WHAT THE EXERCISE ASKS:
Whenever a line in the data holds the string "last", pull that line out.

[Items from a dataset]
○ ○ ○

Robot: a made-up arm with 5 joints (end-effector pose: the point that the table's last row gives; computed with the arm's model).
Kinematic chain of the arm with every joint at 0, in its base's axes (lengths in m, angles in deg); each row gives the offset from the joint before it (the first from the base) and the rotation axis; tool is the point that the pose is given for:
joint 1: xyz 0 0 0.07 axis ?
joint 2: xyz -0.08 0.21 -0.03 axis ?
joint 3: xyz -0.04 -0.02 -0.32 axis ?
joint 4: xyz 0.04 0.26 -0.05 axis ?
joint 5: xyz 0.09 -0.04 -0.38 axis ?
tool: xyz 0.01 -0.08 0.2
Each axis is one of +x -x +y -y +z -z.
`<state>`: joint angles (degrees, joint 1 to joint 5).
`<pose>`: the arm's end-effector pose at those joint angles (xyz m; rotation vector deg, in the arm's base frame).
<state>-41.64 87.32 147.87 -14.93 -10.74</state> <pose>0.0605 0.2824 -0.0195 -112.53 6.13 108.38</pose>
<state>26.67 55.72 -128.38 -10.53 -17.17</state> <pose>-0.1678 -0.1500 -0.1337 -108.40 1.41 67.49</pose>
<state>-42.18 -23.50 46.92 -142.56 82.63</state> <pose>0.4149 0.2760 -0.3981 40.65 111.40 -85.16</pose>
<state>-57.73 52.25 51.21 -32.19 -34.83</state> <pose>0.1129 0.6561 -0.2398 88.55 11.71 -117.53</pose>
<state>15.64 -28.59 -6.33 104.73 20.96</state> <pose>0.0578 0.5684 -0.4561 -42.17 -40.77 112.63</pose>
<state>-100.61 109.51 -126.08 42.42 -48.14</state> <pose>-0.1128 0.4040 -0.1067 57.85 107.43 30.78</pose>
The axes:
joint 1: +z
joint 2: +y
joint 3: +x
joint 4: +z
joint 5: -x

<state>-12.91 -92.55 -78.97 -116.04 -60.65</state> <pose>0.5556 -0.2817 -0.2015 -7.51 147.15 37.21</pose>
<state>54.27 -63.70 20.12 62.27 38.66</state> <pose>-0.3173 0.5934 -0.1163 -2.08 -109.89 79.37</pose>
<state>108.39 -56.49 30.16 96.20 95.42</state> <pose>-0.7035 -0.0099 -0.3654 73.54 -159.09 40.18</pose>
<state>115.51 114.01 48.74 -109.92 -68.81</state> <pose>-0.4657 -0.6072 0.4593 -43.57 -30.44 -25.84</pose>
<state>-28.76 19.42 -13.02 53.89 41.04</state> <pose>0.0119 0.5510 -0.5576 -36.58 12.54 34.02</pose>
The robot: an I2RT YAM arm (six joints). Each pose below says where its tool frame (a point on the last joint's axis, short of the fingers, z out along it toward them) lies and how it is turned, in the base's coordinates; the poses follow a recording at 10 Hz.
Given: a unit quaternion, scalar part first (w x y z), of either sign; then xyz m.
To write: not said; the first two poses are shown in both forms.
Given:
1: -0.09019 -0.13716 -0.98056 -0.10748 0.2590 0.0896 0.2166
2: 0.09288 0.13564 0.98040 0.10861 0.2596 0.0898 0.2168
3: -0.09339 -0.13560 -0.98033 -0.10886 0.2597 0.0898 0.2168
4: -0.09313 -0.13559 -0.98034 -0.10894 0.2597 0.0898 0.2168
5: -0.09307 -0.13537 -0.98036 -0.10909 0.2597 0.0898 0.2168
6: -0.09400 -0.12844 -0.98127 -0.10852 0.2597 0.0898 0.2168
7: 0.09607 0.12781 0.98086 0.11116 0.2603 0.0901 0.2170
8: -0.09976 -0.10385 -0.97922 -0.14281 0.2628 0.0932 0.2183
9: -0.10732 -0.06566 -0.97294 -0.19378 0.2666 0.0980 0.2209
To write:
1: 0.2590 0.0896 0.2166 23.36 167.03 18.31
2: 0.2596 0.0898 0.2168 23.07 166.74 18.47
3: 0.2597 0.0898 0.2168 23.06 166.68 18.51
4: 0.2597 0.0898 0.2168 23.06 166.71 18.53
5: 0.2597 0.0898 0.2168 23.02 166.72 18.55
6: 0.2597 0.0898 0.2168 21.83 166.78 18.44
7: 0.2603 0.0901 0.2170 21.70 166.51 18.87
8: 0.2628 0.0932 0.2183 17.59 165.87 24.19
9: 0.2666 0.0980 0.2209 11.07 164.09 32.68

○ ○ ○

EXERCISE OUTPUT:
Robot: a made-up arm with 5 joints (end-effector pose: the point that the table's last row gives; computed with the arm's model).
The robot: an I2RT YAM arm (six joints). Each pose below says where its tool frame (a point on the last joint's axis, short of the fingers, z out along it toward them) lies and how it is turned, in the base's coordinates; the poses follow a recording at 10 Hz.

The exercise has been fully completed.